San Antonio Water System’s repealed a state district judge’s decision that granted LCRA sovereign immunity rules last February, throwing out the water system’s lawsuit stating there was no clear waiver to stop the sovereign immunity rules. Sovereign immunity rules protect government agencies and the public from costs of government agencies’ improper business, therefore halting the court’s authority to review the case at all.“A heated debate concerning water wars and water rights could ensue for a long time. It would be interesting to see how the Texas Third Court of Appeals will rule on this case,” said Gergory D. Jordan, an Austin business lawyer who has been successfully handling cases for over 20 years.
If the water system succeeds in the Texas Third Court of Appeals by convincing the three-judge panel that there is indeed waiver to immunity, the San Antonio Water System would still have to charge on with the battle. The water-sharing contract would have entailed sending water for 80 years from the Colorado River to San Antonio. In return, the LCRA would have charged the San Antonio System for long-term storage at its basin.

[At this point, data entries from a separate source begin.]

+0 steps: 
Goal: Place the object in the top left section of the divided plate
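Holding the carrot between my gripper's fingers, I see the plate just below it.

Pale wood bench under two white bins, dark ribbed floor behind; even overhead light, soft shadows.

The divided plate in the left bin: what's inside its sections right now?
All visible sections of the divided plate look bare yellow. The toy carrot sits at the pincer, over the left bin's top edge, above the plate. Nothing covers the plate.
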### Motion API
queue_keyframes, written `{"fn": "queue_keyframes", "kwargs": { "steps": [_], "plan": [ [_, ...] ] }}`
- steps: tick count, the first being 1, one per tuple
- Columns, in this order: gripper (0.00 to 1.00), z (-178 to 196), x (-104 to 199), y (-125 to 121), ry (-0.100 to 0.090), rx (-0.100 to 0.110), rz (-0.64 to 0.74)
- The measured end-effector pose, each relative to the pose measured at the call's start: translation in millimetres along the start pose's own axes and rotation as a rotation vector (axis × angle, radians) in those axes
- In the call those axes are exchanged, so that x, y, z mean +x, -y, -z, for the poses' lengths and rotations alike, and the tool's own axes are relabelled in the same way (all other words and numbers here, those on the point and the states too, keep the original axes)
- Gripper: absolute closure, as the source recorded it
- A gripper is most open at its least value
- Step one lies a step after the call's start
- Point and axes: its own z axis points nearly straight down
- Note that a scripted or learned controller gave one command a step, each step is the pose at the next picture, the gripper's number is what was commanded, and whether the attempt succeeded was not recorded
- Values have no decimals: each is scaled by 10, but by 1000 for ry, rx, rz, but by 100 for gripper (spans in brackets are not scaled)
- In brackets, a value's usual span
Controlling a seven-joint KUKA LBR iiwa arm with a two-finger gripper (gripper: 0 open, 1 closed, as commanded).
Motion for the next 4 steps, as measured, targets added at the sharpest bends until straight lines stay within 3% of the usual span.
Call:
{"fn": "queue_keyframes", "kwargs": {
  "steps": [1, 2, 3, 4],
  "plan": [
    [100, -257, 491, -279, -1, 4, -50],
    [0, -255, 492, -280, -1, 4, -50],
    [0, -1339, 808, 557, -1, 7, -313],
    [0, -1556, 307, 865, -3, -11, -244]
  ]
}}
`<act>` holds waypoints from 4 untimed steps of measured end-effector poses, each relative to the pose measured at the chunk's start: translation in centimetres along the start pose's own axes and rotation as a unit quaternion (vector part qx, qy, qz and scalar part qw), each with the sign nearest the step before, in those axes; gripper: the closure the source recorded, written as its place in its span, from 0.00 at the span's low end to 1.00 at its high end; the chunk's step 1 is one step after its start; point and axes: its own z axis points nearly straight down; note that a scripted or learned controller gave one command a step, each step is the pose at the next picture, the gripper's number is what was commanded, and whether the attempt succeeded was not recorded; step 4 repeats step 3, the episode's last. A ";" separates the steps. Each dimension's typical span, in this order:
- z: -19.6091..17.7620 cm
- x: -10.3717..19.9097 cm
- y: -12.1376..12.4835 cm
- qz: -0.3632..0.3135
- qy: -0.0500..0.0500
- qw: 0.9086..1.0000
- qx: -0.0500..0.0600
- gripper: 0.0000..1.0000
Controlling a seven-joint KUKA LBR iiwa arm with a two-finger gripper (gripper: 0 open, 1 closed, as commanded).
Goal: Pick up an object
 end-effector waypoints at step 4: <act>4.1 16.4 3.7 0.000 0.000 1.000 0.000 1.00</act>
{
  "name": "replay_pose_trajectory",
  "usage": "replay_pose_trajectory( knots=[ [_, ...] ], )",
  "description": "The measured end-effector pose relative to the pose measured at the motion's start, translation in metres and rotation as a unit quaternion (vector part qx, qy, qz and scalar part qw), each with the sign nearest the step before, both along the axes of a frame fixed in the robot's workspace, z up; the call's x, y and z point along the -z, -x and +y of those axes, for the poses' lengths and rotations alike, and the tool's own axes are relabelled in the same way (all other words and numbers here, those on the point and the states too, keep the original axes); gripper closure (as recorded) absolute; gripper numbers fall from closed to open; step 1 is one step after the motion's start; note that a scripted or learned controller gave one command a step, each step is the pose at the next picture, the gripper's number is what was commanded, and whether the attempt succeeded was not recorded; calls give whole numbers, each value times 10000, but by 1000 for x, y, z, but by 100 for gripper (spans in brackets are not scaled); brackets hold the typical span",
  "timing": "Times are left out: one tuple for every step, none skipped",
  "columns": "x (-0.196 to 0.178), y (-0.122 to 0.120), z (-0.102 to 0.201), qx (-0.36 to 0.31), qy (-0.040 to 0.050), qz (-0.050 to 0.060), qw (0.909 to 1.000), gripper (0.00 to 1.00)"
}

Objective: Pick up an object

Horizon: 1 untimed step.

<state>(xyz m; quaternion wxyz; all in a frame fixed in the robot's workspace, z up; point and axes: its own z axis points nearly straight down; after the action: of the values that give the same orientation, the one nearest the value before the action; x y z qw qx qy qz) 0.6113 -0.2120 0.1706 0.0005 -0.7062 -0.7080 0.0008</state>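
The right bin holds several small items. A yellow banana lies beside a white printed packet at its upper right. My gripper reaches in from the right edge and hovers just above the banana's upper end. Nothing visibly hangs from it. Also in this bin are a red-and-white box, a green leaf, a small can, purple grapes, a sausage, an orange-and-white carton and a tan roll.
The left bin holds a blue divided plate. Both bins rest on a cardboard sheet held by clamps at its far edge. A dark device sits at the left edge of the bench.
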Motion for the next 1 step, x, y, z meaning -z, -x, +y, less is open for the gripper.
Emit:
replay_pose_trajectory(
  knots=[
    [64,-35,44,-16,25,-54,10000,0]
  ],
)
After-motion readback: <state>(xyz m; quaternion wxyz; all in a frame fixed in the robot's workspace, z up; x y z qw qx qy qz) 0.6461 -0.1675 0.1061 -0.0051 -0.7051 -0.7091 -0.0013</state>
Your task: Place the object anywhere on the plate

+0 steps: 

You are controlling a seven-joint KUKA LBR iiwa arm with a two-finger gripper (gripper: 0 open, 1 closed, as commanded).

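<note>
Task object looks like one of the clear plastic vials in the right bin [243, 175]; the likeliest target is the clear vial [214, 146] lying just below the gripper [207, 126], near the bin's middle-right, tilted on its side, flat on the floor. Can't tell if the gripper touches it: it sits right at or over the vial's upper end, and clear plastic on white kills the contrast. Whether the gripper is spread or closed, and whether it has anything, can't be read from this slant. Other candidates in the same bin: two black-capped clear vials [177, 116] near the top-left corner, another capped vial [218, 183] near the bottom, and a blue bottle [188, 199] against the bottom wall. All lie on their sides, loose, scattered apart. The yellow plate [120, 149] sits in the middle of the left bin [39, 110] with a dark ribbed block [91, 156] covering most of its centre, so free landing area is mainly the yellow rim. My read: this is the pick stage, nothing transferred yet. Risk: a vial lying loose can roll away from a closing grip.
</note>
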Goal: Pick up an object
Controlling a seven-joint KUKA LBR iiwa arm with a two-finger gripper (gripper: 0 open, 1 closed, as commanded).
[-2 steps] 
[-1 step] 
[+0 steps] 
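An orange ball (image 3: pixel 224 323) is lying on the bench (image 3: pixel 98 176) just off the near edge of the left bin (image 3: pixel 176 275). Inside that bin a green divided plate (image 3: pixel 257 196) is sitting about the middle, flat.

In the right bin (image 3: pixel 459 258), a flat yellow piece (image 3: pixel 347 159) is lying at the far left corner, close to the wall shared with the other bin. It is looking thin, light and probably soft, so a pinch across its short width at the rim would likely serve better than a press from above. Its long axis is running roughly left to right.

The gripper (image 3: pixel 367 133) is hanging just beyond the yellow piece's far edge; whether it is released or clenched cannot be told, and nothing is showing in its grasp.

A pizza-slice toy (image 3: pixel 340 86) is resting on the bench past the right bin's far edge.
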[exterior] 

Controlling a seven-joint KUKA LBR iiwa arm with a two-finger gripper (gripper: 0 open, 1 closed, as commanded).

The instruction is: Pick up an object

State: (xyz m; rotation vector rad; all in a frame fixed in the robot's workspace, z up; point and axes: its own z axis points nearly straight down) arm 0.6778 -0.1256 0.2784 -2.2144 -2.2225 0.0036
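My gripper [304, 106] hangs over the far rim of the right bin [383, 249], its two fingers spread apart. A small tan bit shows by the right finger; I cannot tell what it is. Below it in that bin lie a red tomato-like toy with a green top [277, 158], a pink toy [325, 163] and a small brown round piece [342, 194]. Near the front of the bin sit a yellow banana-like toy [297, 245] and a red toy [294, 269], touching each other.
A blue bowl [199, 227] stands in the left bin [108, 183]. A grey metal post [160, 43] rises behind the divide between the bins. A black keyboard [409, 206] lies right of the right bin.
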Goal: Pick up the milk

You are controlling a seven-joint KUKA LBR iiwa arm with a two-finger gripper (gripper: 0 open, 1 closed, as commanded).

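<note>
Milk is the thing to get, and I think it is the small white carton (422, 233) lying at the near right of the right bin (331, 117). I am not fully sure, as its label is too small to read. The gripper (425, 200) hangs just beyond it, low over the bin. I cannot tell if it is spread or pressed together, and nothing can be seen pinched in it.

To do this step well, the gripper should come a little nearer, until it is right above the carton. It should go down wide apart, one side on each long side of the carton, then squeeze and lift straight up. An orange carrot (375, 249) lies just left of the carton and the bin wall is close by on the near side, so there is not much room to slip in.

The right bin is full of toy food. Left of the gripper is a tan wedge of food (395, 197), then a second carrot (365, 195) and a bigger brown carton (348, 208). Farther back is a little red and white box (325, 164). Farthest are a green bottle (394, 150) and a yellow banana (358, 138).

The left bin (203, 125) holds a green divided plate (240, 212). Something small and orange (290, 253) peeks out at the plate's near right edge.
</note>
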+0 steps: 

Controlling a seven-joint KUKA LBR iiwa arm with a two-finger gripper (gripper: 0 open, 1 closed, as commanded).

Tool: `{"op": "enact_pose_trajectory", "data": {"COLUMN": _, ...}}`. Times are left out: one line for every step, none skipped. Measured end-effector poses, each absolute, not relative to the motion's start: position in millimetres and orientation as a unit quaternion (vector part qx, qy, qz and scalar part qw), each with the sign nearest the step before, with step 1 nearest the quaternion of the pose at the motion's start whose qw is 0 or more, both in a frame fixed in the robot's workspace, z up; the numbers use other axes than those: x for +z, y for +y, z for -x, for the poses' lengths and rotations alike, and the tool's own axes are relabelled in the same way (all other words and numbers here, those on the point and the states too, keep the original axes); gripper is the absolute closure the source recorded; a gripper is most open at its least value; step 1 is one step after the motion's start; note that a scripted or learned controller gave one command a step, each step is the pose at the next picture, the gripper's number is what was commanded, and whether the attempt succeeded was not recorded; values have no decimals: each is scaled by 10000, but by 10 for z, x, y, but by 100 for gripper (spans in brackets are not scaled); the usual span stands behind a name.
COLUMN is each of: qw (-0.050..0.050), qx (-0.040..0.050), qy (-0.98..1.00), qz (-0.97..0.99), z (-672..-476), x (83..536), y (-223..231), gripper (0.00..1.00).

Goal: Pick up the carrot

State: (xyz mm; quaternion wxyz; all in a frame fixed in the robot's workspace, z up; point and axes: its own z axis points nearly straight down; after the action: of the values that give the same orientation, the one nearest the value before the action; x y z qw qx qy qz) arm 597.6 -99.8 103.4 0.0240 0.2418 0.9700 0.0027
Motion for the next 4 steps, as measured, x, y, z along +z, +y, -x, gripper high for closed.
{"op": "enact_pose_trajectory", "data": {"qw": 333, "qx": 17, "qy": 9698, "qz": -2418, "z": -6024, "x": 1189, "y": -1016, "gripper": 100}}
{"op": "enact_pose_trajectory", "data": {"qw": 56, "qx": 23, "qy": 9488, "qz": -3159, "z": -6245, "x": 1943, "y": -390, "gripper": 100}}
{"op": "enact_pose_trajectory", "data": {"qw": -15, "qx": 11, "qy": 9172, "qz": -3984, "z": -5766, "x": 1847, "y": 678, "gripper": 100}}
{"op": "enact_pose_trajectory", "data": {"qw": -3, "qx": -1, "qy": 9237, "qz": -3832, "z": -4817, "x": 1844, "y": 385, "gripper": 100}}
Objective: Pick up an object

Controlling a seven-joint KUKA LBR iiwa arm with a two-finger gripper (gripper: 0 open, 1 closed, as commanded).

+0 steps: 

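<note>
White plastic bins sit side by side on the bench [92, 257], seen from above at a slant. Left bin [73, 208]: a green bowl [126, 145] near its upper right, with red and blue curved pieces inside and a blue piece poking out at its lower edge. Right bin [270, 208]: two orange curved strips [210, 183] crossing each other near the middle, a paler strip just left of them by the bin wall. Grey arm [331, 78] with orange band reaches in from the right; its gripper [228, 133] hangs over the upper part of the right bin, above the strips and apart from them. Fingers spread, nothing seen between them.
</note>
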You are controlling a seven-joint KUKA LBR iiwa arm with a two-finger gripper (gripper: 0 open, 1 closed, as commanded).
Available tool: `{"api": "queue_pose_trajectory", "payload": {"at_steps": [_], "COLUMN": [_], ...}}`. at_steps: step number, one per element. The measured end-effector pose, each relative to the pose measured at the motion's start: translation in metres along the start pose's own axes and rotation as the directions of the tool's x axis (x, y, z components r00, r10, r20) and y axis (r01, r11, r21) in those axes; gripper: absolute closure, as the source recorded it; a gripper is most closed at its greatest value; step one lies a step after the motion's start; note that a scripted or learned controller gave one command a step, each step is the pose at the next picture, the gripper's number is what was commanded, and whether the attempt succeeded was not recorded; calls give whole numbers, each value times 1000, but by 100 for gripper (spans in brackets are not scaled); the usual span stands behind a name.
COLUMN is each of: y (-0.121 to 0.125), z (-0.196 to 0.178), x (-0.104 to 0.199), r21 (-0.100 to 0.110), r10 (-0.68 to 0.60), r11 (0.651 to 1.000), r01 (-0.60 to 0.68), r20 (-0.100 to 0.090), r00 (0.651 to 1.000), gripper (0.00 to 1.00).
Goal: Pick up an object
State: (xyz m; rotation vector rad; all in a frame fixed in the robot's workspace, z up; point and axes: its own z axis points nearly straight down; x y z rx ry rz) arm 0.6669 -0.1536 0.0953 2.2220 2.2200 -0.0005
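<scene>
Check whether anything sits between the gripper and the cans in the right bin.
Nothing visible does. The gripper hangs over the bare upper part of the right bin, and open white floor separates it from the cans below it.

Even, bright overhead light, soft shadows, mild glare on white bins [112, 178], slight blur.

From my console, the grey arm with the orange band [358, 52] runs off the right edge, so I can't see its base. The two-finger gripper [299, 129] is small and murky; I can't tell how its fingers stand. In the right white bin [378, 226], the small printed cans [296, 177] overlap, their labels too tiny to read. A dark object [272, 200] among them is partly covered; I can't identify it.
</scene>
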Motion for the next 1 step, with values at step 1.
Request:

As it stands, LCRA reviewed planning studies that spanned and forecasted ahead several years and decided to pull out of the deal. LCRA said that it concluded that the region did not have enough water to send to San Antonio. Therefore, San Antonio system’s charge is that the LCRA breached its contract and have pursued a lawsuit against them in attempts to relinquish $1.23 billion, the estimated amount that it would cost to desalinate the same amount of water. With that cost is the $42 million for the studies that were performed. Since the LCRA pulled out after agreeing to do feasibility studies, they agreed for the service, and therefore, breaching the contract under the notion of the exchange for goods and services clause. It is San Antonio Water System’s contention that LCRA halted the project of sending water in its basin to reserve it for future profitable power plant deals.